▶ [What the task requires]: Filter the listing below, please, and copy only the lines with the word "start".

▶ [Provided data]:
#####

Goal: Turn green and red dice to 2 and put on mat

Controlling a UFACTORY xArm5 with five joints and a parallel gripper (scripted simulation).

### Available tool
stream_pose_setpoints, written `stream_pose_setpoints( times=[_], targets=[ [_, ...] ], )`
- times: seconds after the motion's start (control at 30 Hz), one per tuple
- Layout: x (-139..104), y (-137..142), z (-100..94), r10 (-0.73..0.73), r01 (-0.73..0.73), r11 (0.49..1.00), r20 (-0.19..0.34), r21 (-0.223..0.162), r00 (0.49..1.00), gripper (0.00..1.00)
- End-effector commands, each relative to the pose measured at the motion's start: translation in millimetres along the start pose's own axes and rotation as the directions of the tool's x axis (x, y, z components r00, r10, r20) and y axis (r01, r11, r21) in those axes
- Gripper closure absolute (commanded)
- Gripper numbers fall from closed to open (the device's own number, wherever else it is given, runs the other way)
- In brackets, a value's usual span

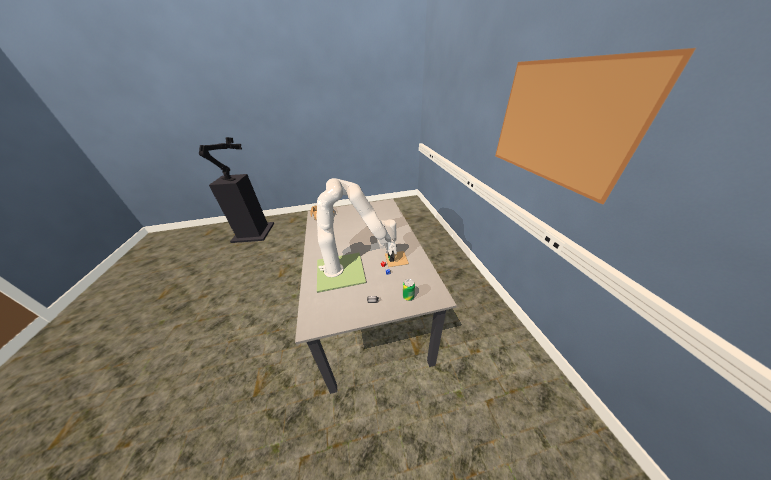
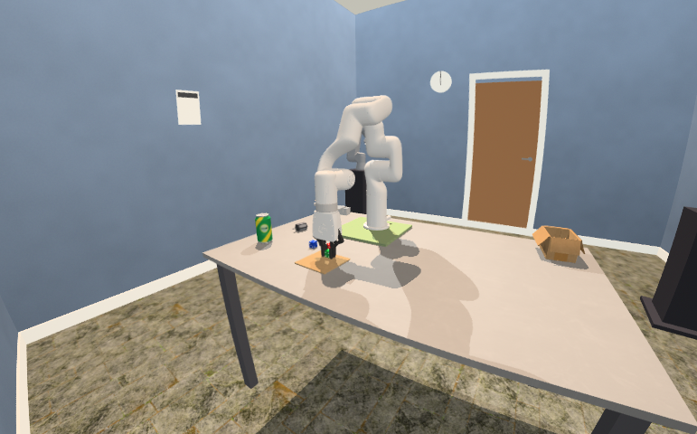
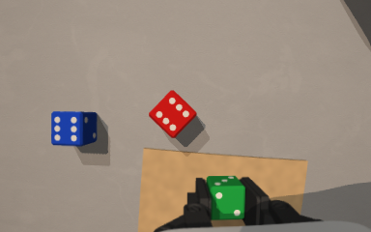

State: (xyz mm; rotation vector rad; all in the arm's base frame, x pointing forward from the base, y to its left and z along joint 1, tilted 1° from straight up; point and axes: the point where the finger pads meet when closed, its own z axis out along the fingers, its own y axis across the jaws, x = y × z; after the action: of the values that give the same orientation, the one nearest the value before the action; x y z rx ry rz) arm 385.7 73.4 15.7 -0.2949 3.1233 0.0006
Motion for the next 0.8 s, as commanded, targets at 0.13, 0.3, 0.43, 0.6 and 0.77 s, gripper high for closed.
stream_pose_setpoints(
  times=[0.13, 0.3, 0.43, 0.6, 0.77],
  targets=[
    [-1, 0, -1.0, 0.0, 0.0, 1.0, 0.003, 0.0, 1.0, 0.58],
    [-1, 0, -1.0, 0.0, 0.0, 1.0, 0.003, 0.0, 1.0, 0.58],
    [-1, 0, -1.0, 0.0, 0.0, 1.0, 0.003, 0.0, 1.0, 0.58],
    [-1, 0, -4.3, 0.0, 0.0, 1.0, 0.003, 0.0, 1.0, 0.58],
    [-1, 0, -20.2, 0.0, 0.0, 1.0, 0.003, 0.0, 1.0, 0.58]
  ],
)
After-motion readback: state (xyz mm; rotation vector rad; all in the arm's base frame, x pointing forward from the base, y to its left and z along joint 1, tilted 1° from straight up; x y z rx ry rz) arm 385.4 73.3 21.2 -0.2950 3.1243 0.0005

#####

▶ [Completed exercise]:
- times: seconds after the motion's start (control at 30 Hz), one per tuple
- End-effector commands, each relative to the pose measured at the motion's start: translation in millimetres along the start pose's own axes and rotation as the directions of the tool's x axis (x, y, z components r00, r10, r20) and y axis (r01, r11, r21) in those axes

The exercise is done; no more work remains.